**WHAT TO WORK ON:**
In the copy, include every entry exactly but none of its images.

**Items from a dataset:**
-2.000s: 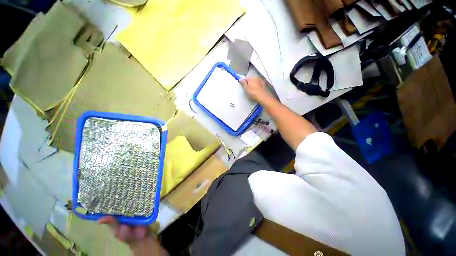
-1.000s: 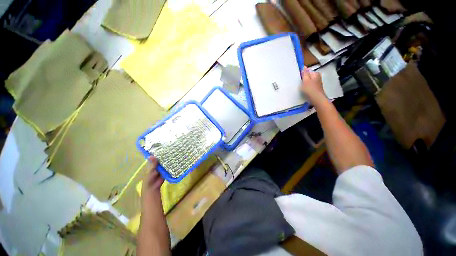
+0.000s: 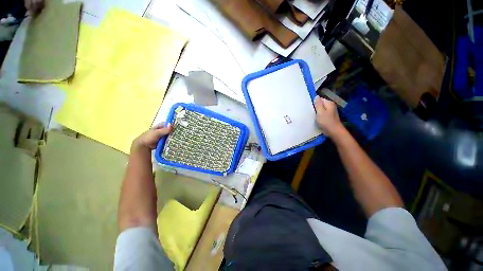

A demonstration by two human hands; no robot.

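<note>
My left hand [image 3: 153,136] grips the left rim of a blue-rimmed tray [image 3: 202,140] filled with a dense silver-beige textured layer. This tray lies at or just above the white-covered table, left of centre. My right hand [image 3: 327,116] grips the right rim of a second blue-rimmed tray [image 3: 280,106], which holds a white card with a small dark mark. That tray is held up at the table's front edge, its left rim near the filled tray. The fingers under both rims are hidden.
Yellow sheets [image 3: 119,74] lie behind and left. Olive panels [image 3: 79,196] cover the near left. A folded yellow piece [image 3: 182,227] and a tan board [image 3: 214,238] are at the front edge. Brown pieces [image 3: 249,18] lie at the back. A hand [image 3: 34,4] shows at the far left corner.
The filled tray has moved from the left to where the other smaller tray lay, which no longer shows. The white-card tray was lifted and now sits lower. The view has shifted.
</note>
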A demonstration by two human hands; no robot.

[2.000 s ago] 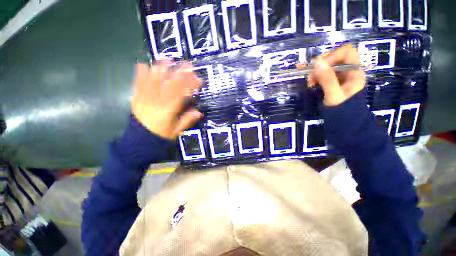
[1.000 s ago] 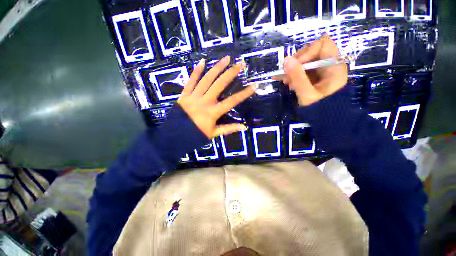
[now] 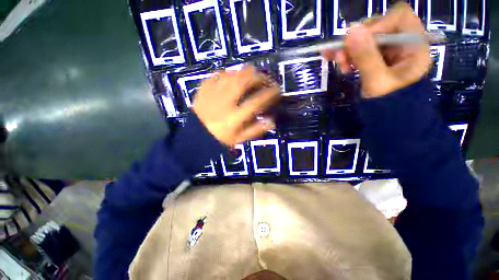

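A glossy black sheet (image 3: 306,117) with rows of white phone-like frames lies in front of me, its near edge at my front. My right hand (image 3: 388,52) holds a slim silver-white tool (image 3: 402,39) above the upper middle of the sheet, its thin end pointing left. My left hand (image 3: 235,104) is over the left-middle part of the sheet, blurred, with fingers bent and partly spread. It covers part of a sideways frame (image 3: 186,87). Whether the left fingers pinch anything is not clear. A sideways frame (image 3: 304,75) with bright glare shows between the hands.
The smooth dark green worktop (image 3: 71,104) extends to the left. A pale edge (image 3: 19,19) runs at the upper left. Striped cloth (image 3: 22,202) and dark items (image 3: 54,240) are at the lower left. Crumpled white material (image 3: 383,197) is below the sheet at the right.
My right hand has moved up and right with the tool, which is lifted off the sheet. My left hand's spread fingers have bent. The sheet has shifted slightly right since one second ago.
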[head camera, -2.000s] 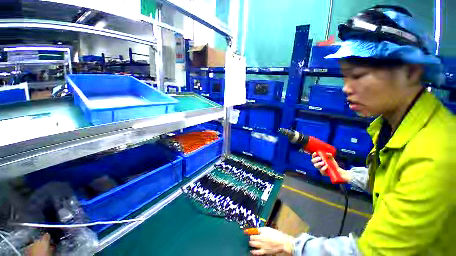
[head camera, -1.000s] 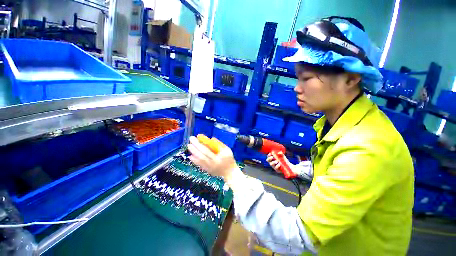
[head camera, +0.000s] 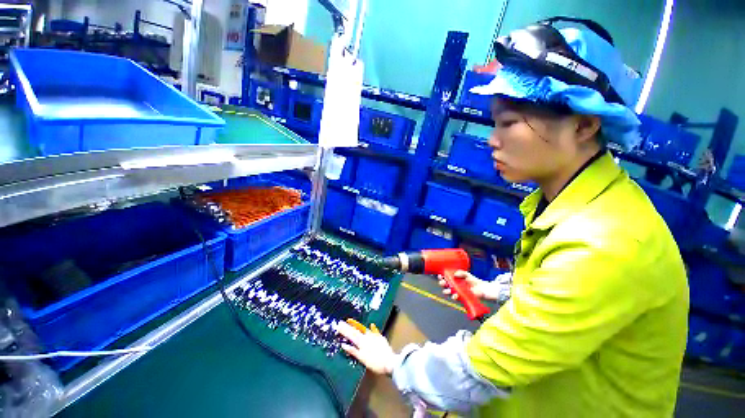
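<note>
Neither of my hands is in the picture. Rows of short black cable leads (head camera: 286, 298) with silvery-white ends lie on the green bench top (head camera: 188, 367). A second row (head camera: 343, 268) lies behind them. A neighbouring worker (head camera: 588, 286) in a yellow-green jacket and blue cap holds a red heat gun (head camera: 445, 261), its dark nozzle pointing left over the far row's right end. The worker's other hand (head camera: 368, 347), with orange finger cots, is at the near row's right end.
A black cord (head camera: 269, 349) crosses the bench. Under the shelf stand a blue bin with dark contents (head camera: 122, 282) and a blue bin (head camera: 265, 242) of orange parts. A blue bin (head camera: 122, 135) sits on the shelf. A clear plastic bag (head camera: 24, 359) and white wire (head camera: 82, 353) are at lower left.
The worker's cotted hand has come down from in front of the shelf post to the near row. The heat gun now points over the leads. Since the oldest frame, my view has turned right.
</note>
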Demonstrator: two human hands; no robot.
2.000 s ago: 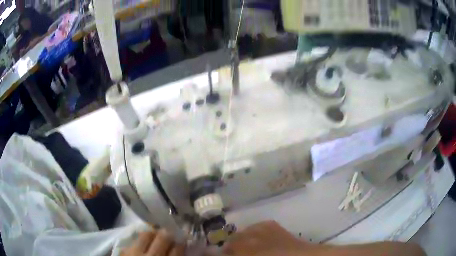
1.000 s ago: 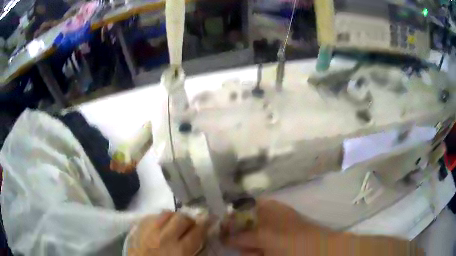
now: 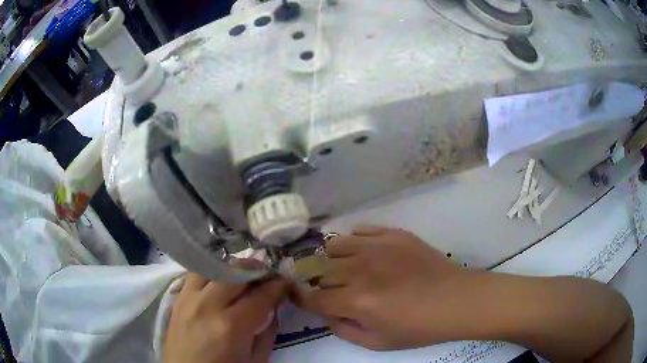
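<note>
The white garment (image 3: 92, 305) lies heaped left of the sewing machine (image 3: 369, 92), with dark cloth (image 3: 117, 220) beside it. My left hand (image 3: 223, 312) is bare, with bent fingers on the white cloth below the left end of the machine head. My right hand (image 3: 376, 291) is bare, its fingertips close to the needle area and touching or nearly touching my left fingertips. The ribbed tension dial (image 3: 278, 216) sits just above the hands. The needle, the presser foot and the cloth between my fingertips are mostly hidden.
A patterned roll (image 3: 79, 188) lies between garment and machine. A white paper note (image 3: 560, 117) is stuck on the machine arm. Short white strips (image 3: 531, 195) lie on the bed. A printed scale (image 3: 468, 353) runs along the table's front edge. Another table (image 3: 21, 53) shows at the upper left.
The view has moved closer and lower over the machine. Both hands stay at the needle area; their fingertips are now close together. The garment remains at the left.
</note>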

**SOLUTION TO THE PROBLEM:**
-2.000s: 
-1.000s: 
+0.000s: 

A demonstration by two human hands; no robot.

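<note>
My left hand [image 3: 153,136] grips the left rim of a blue-rimmed tray [image 3: 202,140] filled with a dense silver-beige textured layer. This tray lies at or just above the white-covered table, left of centre. My right hand [image 3: 327,116] grips the right rim of a second blue-rimmed tray [image 3: 280,106], which holds a white card with a small dark mark. That tray is held up at the table's front edge, its left rim near the filled tray. The fingers under both rims are hidden.
Yellow sheets [image 3: 119,74] lie behind and left. Olive panels [image 3: 79,196] cover the near left. A folded yellow piece [image 3: 182,227] and a tan board [image 3: 214,238] are at the front edge. Brown pieces [image 3: 249,18] lie at the back. A hand [image 3: 34,4] shows at the far left corner.
The filled tray has moved from the left to where the other smaller tray lay, which no longer shows. The white-card tray was lifted and now sits lower. The view has shifted.
</note>
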A demonstration by two human hands; no robot.

[2.000 s ago] 
[1.000 s ago] 
[now] 

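A glossy black sheet (image 3: 306,117) with rows of white phone-like frames lies in front of me, its near edge at my front. My right hand (image 3: 388,52) holds a slim silver-white tool (image 3: 402,39) above the upper middle of the sheet, its thin end pointing left. My left hand (image 3: 235,104) is over the left-middle part of the sheet, blurred, with fingers bent and partly spread. It covers part of a sideways frame (image 3: 186,87). Whether the left fingers pinch anything is not clear. A sideways frame (image 3: 304,75) with bright glare shows between the hands.
The smooth dark green worktop (image 3: 71,104) extends to the left. A pale edge (image 3: 19,19) runs at the upper left. Striped cloth (image 3: 22,202) and dark items (image 3: 54,240) are at the lower left. Crumpled white material (image 3: 383,197) is below the sheet at the right.
My right hand has moved up and right with the tool, which is lifted off the sheet. My left hand's spread fingers have bent. The sheet has shifted slightly right since one second ago.
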[head camera, -2.000s] 
[head camera, -1.000s] 
[head camera, +0.000s] 
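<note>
Neither of my hands is in the picture. Rows of short black cable leads (head camera: 286, 298) with silvery-white ends lie on the green bench top (head camera: 188, 367). A second row (head camera: 343, 268) lies behind them. A neighbouring worker (head camera: 588, 286) in a yellow-green jacket and blue cap holds a red heat gun (head camera: 445, 261), its dark nozzle pointing left over the far row's right end. The worker's other hand (head camera: 368, 347), with orange finger cots, is at the near row's right end.
A black cord (head camera: 269, 349) crosses the bench. Under the shelf stand a blue bin with dark contents (head camera: 122, 282) and a blue bin (head camera: 265, 242) of orange parts. A blue bin (head camera: 122, 135) sits on the shelf. A clear plastic bag (head camera: 24, 359) and white wire (head camera: 82, 353) are at lower left.
The worker's cotted hand has come down from in front of the shelf post to the near row. The heat gun now points over the leads. Since the oldest frame, my view has turned right.
</note>
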Demonstrator: two human hands; no robot.
2.000 s ago: 
1.000 s ago: 
now: 
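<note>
The white garment (image 3: 92, 305) lies heaped left of the sewing machine (image 3: 369, 92), with dark cloth (image 3: 117, 220) beside it. My left hand (image 3: 223, 312) is bare, with bent fingers on the white cloth below the left end of the machine head. My right hand (image 3: 376, 291) is bare, its fingertips close to the needle area and touching or nearly touching my left fingertips. The ribbed tension dial (image 3: 278, 216) sits just above the hands. The needle, the presser foot and the cloth between my fingertips are mostly hidden.
A patterned roll (image 3: 79, 188) lies between garment and machine. A white paper note (image 3: 560, 117) is stuck on the machine arm. Short white strips (image 3: 531, 195) lie on the bed. A printed scale (image 3: 468, 353) runs along the table's front edge. Another table (image 3: 21, 53) shows at the upper left.
The view has moved closer and lower over the machine. Both hands stay at the needle area; their fingertips are now close together. The garment remains at the left.
</note>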

This output requires no further additions.